On the security front, Russia has supplied aircraft, equipment and training, and has consistently defended the Maduro government in international organisations against efforts to delegitimise it or create a pretext for external intervention. Russian analysts frequently situate Venezuela within a broader confrontation in which the United States employs sanctions, information campaigns and proxy politics to weaken states that resist NATO and Western financial institutions. Supporting Caracas becomes less a matter of ideological alignment and more a means of reinforcing a multipolar order in which no single power can unilaterally dictate political and economic outcomes in other regions.
Information battles and public perception
Globally, the Venezuelan crisis is mediated through sharply divergent information ecosystems. Major outlets in the United States and allied countries focus on repression, corruption, shortages and humanitarian indicators, drawing heavily on reports from international organisations and non‑governmental groups. These narratives present the crisis chiefly as a result of authoritarian governance, institutional decay and human rights violations, with sanctions framed as targeted and proportionate responses that seek to spare the population.
By contrast, Venezuelan state media and platforms linked to Iran, China and Russia highlight sanctions, coup plots and foreign meddling. They foreground evidence of economic damage inflicted by financial restrictions, point to past episodes of attempted coups and paramilitary incursions, and emphasise instances of explicit United States political and logistical support to opposition strategies, including the previous recognition of parallel institutions. For audiences in Tehran, Beijing and Moscow, the Venezuelan case reinforces longstanding scepticism about humanitarian justifications for intervention, recalling the legacies of Iraq, Libya and other conflicts where regime‑change policies produced protracted instability and social fragmentation.

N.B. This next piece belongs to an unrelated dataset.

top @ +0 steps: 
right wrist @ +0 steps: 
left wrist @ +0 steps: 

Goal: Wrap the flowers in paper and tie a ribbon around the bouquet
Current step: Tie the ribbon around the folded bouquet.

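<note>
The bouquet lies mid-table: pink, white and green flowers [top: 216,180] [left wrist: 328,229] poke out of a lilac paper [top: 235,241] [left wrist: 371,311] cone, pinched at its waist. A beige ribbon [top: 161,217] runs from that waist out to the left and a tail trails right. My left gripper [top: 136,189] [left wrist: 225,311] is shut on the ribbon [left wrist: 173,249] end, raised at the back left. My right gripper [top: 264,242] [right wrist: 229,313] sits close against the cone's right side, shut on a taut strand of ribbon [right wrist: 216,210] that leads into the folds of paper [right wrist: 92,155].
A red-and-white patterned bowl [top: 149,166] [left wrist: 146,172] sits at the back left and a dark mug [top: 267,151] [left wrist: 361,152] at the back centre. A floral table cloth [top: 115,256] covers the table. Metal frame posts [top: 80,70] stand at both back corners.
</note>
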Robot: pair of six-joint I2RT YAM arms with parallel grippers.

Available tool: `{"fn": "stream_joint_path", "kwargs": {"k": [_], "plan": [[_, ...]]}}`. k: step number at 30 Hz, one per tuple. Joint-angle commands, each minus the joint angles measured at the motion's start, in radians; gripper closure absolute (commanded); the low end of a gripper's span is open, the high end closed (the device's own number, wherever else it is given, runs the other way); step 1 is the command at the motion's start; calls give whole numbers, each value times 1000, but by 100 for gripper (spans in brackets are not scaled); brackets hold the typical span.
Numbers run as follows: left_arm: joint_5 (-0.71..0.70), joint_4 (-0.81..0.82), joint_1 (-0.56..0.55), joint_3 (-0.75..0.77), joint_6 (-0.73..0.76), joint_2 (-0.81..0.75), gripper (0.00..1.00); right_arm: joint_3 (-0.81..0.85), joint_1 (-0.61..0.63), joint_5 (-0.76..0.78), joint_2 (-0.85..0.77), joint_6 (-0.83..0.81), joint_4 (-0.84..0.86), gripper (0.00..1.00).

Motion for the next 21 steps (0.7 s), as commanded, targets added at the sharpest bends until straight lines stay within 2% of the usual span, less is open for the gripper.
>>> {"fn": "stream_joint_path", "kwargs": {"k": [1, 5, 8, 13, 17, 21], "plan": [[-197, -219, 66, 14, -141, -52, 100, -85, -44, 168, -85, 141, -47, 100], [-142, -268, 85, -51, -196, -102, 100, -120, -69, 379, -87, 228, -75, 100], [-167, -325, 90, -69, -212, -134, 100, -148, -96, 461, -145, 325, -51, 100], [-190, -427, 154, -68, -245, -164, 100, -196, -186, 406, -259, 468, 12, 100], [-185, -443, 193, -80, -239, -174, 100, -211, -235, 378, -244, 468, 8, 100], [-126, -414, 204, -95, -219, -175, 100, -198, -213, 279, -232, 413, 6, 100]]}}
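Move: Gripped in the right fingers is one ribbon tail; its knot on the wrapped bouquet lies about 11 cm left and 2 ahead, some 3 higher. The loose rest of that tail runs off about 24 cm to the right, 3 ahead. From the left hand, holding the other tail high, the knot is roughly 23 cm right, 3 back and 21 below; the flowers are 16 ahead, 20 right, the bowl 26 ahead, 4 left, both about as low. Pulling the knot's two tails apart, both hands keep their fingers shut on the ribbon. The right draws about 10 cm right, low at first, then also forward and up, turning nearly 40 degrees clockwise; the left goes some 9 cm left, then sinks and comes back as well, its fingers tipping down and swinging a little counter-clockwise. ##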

Regional stakes and global implications
Venezuela is now firmly embedded in an alternative network of partnerships that includes Russia, China, Iran, Turkey and other actors willing to challenge or ignore United States sanctions. High‑level visits, military cooperation and joint projects signal that Caracas is far from globally isolated, even as it faces intense pressure from Washington and many of its traditional regional partners. These relationships allow Venezuela to access markets, credit and technology that would otherwise be largely closed off, giving the government room for manoeuvre and reinforcing its narrative that multipolarity is not an abstract slogan but a tangible survival strategy.
In Washington, the deepening presence of Russia, China and Iran in Venezuela is viewed as a strategic challenge in the United States near abroad. This perception fuels calls for stronger containment and a more assertive stance, thereby locking in a feedback loop: sanctions and threats from the United States drive Caracas further into the orbit of Eurasian powers, which in turn sharpens United States concerns about encroachment in its traditional sphere of influence. For Maduro’s supporters and for policymakers in Tehran, Beijing and Moscow, Venezuela has thus become a frontline in the transition to a more multipolar international order. The debate, in their view, is no longer simply about who governs in Caracas, but about whether smaller and medium‑sized states can preserve meaningful autonomy when their chosen models clash with the preferences of a superpower.